→ Task instructions:
Print all entries word for word.

→ Extracted records:

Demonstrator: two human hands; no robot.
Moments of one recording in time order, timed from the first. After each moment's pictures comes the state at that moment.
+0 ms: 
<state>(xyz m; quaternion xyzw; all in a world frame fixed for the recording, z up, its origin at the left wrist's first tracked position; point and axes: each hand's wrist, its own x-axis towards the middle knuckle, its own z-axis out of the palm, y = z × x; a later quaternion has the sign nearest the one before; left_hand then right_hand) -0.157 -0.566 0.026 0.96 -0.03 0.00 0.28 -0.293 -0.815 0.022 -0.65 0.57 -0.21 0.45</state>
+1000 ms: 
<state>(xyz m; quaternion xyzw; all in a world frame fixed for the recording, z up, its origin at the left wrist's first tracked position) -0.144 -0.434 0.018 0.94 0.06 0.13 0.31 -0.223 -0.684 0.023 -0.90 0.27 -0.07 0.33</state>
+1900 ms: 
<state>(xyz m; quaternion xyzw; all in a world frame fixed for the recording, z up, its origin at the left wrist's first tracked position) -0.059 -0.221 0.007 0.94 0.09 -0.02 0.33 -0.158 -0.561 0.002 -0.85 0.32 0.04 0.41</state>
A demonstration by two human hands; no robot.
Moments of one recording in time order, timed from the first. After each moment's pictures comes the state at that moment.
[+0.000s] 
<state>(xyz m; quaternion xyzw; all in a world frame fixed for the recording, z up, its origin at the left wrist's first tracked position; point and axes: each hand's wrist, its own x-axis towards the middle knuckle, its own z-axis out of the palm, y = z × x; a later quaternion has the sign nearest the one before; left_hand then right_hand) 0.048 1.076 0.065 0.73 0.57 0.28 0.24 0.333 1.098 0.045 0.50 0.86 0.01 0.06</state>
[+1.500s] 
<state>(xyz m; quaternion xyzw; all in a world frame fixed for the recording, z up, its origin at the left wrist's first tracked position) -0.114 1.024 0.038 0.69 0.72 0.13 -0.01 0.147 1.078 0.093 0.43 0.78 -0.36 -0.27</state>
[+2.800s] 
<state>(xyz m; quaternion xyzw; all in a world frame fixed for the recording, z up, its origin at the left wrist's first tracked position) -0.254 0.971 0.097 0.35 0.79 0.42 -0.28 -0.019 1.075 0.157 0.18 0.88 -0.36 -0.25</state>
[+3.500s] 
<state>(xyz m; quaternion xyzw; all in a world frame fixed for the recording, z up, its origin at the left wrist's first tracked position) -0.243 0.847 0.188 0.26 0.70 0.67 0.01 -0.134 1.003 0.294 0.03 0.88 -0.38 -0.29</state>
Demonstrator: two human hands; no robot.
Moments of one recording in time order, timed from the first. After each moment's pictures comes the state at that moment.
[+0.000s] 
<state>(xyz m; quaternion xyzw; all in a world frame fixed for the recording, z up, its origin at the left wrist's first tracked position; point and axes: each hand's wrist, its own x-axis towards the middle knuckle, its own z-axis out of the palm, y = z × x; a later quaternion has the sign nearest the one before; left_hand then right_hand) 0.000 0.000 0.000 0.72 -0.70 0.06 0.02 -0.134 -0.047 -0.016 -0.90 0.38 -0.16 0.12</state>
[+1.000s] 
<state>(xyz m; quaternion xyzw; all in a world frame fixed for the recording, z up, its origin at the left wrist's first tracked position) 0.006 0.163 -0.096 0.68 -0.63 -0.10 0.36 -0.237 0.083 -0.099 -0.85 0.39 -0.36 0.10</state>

→ Task answer:
Demonstrator: two human hands; no robot.
Moments of one recording in time order, timed from the first. After each moment's pictures comes the state at that moment.
+0 ms: 
<state>(xyz m; quaternion xyzw; all in a world frame fixed for the recording, z up, its origin at the left wrist's first tracked position; point and axes: each hand's wrist, its own x-axis towards the middle knuckle, its own z-axis out of the palm, y = z × x; a later quaternion has the sign nearest the one before; left_hand then right_hand) -0.157 -0.566 0.026 0.96 -0.03 0.00 0.28 -0.293 -0.815 0.022 -0.65 0.57 -0.21 0.45</state>
+1000 ms: 
<state>(xyz m; quaternion xyzw; all in a world frame fixed for the recording, z up, its origin at the left wrist's first tracked position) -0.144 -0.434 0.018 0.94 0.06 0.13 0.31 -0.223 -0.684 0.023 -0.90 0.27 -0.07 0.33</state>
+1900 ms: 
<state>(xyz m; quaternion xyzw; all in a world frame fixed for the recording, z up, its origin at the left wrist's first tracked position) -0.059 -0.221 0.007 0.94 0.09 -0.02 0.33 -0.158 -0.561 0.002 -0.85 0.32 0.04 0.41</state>
A demonstration by two human hands; no robot.
Moments of one recording in time order, timed from the first. After each moment's pictures comes the state at that moment.
[+0.000s] 
<state>(xyz m; quaternion xyzw; all in a world frame fixed for the recording, z up, its origin at the left wrist's first tracked position; point and axes: each hand's wrist, its own x-axis towards the middle knuckle, its own z-axis out of the palm, y = z × x; a later quaternion has the sign nearest the one before; left_hand then right_hand) 0.048 1.076 0.065 0.73 0.57 0.28 0.24 0.333 1.098 0.045 0.50 0.86 0.01 0.06</state>
[+1.500s] 
<state>(xyz m; quaternion xyzw; all in a world frame fixed for the recording, z up, its origin at the left wrist's first tracked position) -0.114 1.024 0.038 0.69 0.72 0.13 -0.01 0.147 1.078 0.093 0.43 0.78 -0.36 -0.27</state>
[+2.800s] 
<state>(xyz m; quaternion xyzw; all in a world frame fixed for the recording, z up, its origin at the left wrist's first tracked position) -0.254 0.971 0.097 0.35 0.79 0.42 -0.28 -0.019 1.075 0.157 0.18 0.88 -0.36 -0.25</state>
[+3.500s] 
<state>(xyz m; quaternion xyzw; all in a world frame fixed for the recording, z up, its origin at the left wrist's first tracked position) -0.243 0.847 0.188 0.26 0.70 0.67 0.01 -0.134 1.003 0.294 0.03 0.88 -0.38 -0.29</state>
Demonstrator: two human hands; no robot.
Moments of one recording in time order, timed from the first. After each moment's pictures comes the state at that moment.
[+0.000s] 
<state>(xyz m; quaternion xyzw; all in a world frame fixed for the recording, z up, its origin at the left wrist's first tracked position; point and axes: each hand's wrist, its own x-axis towards the middle knuckle, its own z-axis out of the palm, y = z × x; a later quaternion has the sign nearest the one before; left_hand then right_hand) 0.000 0.000 0.000 0.72 -0.70 0.06 0.02 -0.134 -0.047 -0.016 -0.90 0.38 -0.16 0.12</state>
[+1.000s] 
<state>(xyz m; quaternion xyzw; all in a world frame fixed for the recording, z up, its origin at the left wrist's first tracked position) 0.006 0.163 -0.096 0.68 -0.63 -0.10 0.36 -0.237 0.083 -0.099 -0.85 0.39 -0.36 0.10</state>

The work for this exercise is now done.